CUARTO.- Conforme al art 398 de la Lec , dada la estimación del recurso interpuesto por Caixa, no procede imponer las costas de la alzada.

Dada la desestimación del recurso formulado por el Sr Juan Ramón, pero habida cuenta las dudas de derecho apreciadas, no procede especial imposición de las costas de la alzada las costas de la alzada.

VISTOS los preceptos legales citados y los demás de general y pertinente aplicación, y en razón a lo expuesto,

Fallo

ESTIMAR el recurso de apelación planteado por Caixabank contra la Sentencia de 28 de noviembre de 2022, del Juzgado de Primera Instancia Número 3 de Sanlúcar de Bda, en los autos referidos, que se revoca, procediendo en consecuencia la desestimación de las pretensiones formuladas en su contra.

DESESTIMAR el recurso de apelación formulado por el Sr Juan Ramón contra la Sentencia de 28 de noviembre de 2022 del Juzgado de 1ª Instancia n.º 3 de Sanlúcar de Bda.

Se declaran de oficio y no procede especial imposición ni de las costas causadas en la primera instancia y ni de las causadas en esta alzada.

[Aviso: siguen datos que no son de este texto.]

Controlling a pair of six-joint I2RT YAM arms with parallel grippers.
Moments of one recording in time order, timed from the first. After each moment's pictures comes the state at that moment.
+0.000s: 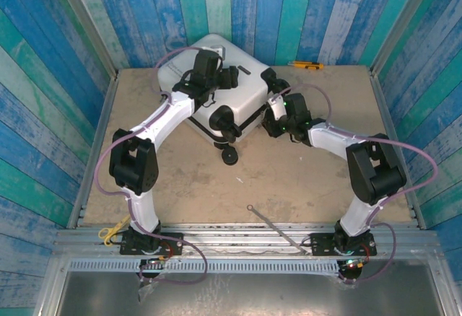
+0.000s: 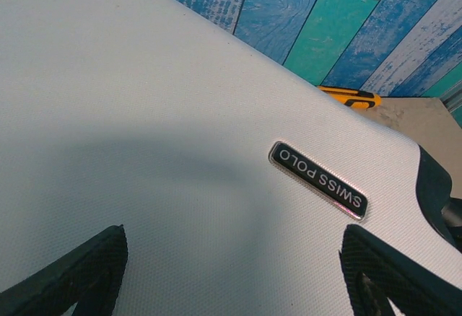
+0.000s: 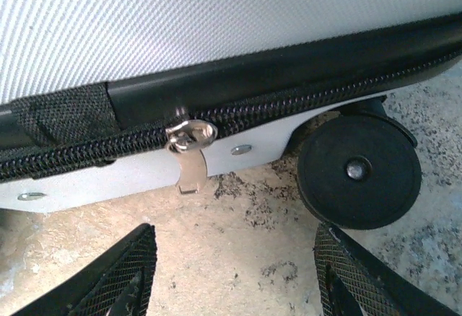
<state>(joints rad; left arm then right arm) -0.45 1.87 1.62 -0.23 -0.03 -0.34 0.42 1.75 1.03 0.00 -0.15 -0.09</state>
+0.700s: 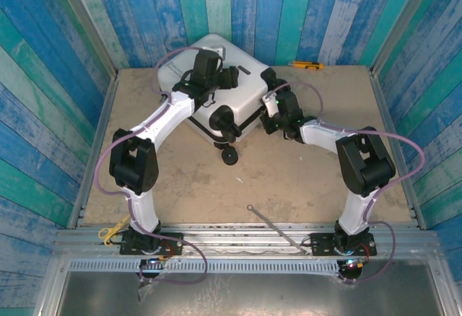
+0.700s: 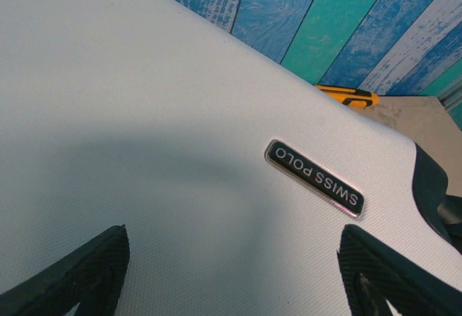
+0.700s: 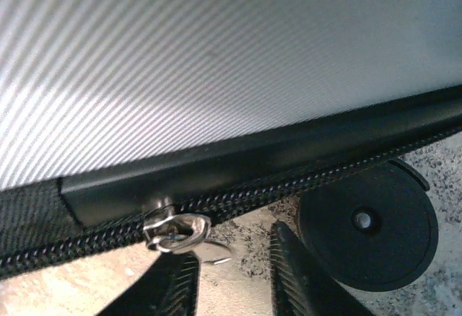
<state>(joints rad) -0.45 1.87 1.62 -0.23 -0.02 -0.34 0.46 1.84 1.09 0.05 -0.07 -0.06</state>
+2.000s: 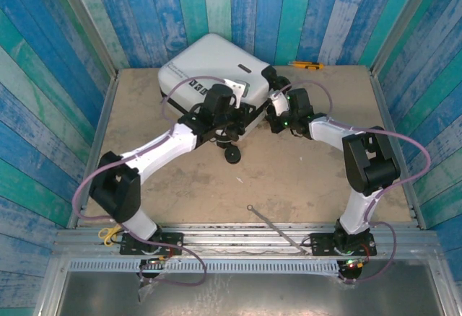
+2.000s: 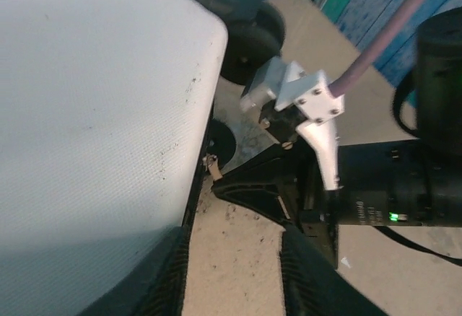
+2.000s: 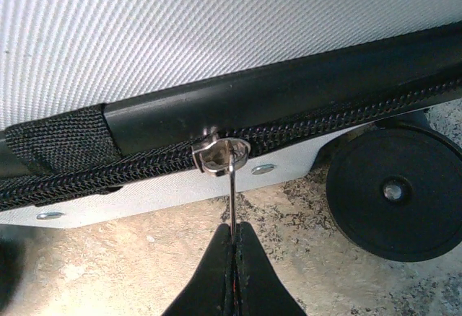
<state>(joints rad) -0.66 1.63 1.24 -0.12 0.07 -0.29 0.35 1.83 1.10 -0.01 -0.32 -0.10</state>
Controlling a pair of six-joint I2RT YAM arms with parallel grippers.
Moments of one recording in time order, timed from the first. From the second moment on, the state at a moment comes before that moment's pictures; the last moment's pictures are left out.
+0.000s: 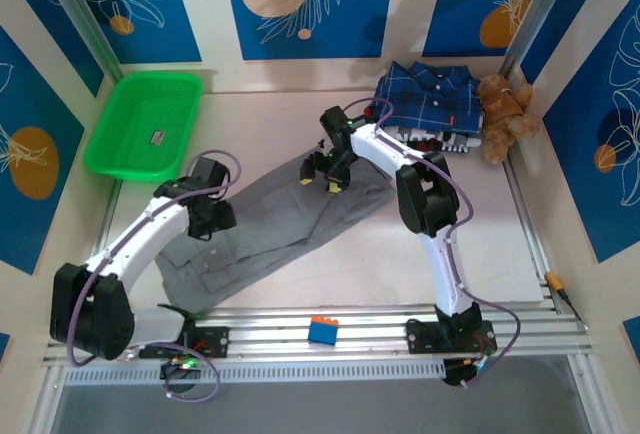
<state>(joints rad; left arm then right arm) -0.35 1.29 0.93 -0.88 -0.08 -0.59 0.50 2.27 1.89 -0.96 -0.43 0.57</state>
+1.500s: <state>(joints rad) -0.14 1.34 0.80 -0.86 -0.05 -0.64 0.46 2.23 1.81 -0.88 -0.23 0.66</state>
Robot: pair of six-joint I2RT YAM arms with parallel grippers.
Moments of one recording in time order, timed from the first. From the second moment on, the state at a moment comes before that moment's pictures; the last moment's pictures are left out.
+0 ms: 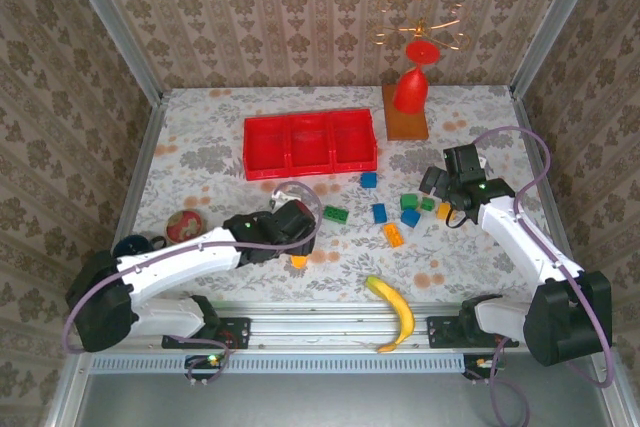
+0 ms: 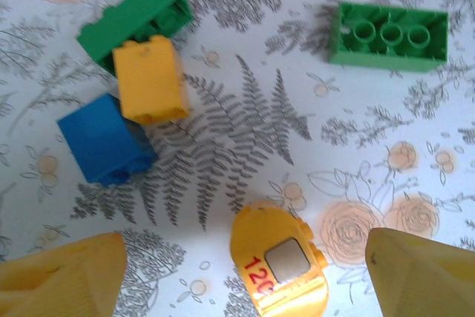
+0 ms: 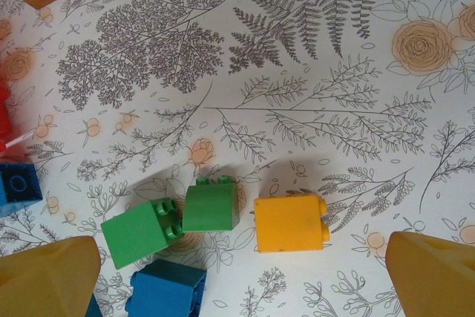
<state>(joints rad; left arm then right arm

Así por esta nuestra Sentencia, de la que se llevará testimonio literal al Rollo de Sala y se notificará a las partes haciéndoles saber que contra la misma podrá interponerse recurso de casación en el caso de concurrir las circunstancias previstas en el art. 477 de la Ley de Enjuiciamiento Civil y, en su caso, recurso extraordinario por infracción procesal, juzgando en esta segunda instancia, lo pronunciamos, mandamos y firmamos.

PUBLICACION.- En el día de la fecha fue leída la anterior sentencia por la Ilma. Sra. Magistrada Dª. TERESA HERRERO RABADÁN, estando constituida la Sección Segunda en Audiencia Pública, de lo que doy fe.